Specially in golang, there are interfaces like net.ListenIP and net.ListenTCP.
I'm wondering that, if process p1 ListenIP(192.168.1.1) and process p2 ListenTCP(192.168.1.1:80), will all packets dest to 192.168.1.1 (no matter TCP or UDP) are intercepted by p1, and p2 will never accept a TCP connection?
Here is the source code of net.ListenIP():
// ListenIP listens for incoming IP packets addressed to the local
// address laddr.

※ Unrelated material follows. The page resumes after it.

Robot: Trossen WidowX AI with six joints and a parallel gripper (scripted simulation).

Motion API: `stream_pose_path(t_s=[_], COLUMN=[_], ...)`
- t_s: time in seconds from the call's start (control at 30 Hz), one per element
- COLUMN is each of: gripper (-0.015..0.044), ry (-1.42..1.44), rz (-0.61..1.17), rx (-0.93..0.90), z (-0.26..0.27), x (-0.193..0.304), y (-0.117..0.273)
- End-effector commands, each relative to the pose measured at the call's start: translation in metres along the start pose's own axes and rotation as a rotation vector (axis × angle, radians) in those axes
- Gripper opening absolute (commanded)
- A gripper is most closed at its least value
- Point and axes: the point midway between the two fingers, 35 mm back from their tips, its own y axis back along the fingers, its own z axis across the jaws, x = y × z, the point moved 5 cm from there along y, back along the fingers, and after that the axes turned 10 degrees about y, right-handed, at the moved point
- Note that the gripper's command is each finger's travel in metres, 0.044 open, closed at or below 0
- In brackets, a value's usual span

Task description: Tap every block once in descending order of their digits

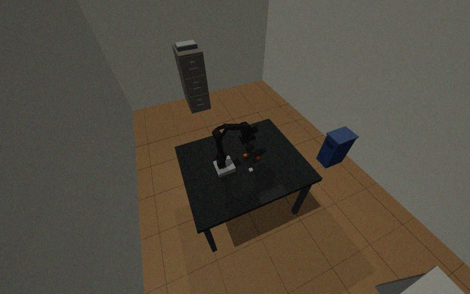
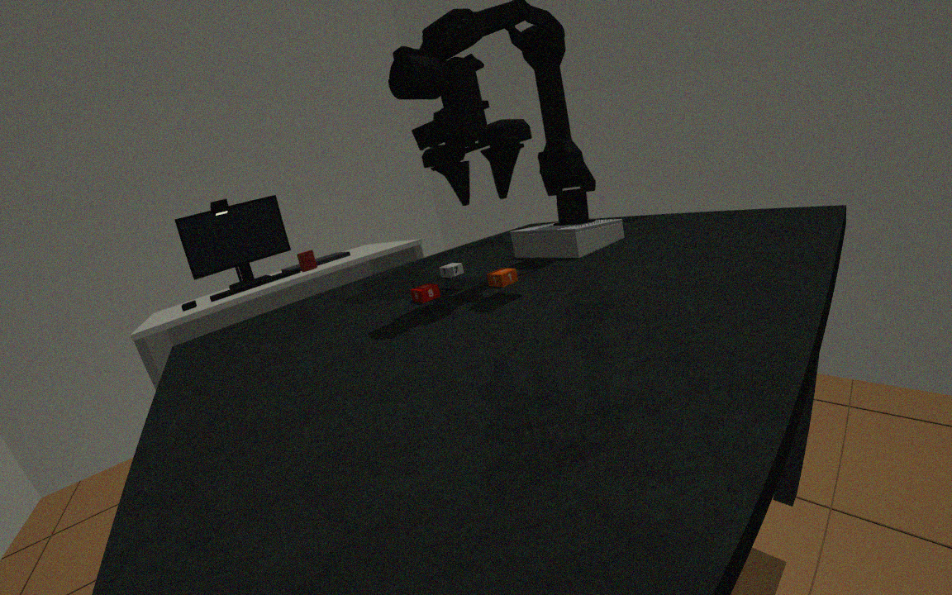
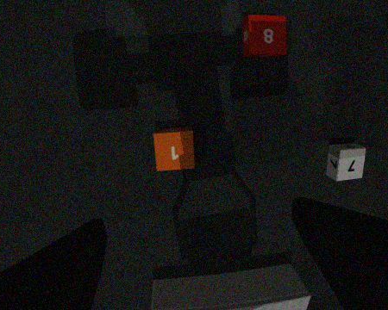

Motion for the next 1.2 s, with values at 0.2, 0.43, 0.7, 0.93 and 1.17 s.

The returned connection's ReadFrom and WriteTo
// methods can be used to receive and send IP packets with per-packet
// addressing.
func ListenIP(netProto string, laddr *IPAddr) (*IPConn, error) {
net, proto, err := parseNetwork(netProto)
if err != nil {
return nil, &OpError{Op: "listen", Net: netProto, Source: nil, Addr: laddr.opAddr(), Err: err}
}
switch net {
case "ip", "ip4", "ip6":
default:
return nil, &OpError{Op: "listen", Net: netProto, Source: nil, Addr: laddr.opAddr(), Err: UnknownNetworkError(netProto)}
}
fd, err := internetSocket(net, laddr, nil, noDeadline, syscall.SOCK_RAW, proto, "listen", noCancel)
if err != nil {
return nil, &OpError{Op: "listen", Net: netProto, Source: nil, Addr: laddr.opAddr(), Err: err}
}
return newIPConn(fd), nil
}
it creates a raw socket, on linux, an IPPROTO_RAW socket is send only. TCP and UDP packets are never delivered to raw sockets, they are always handled by the kernel protocol stack. Copies of ICMP packets are delivered to a matching raw socket. All other packets destined for protocols that are not processed by a kernel subsystem are delivered to raw sockets.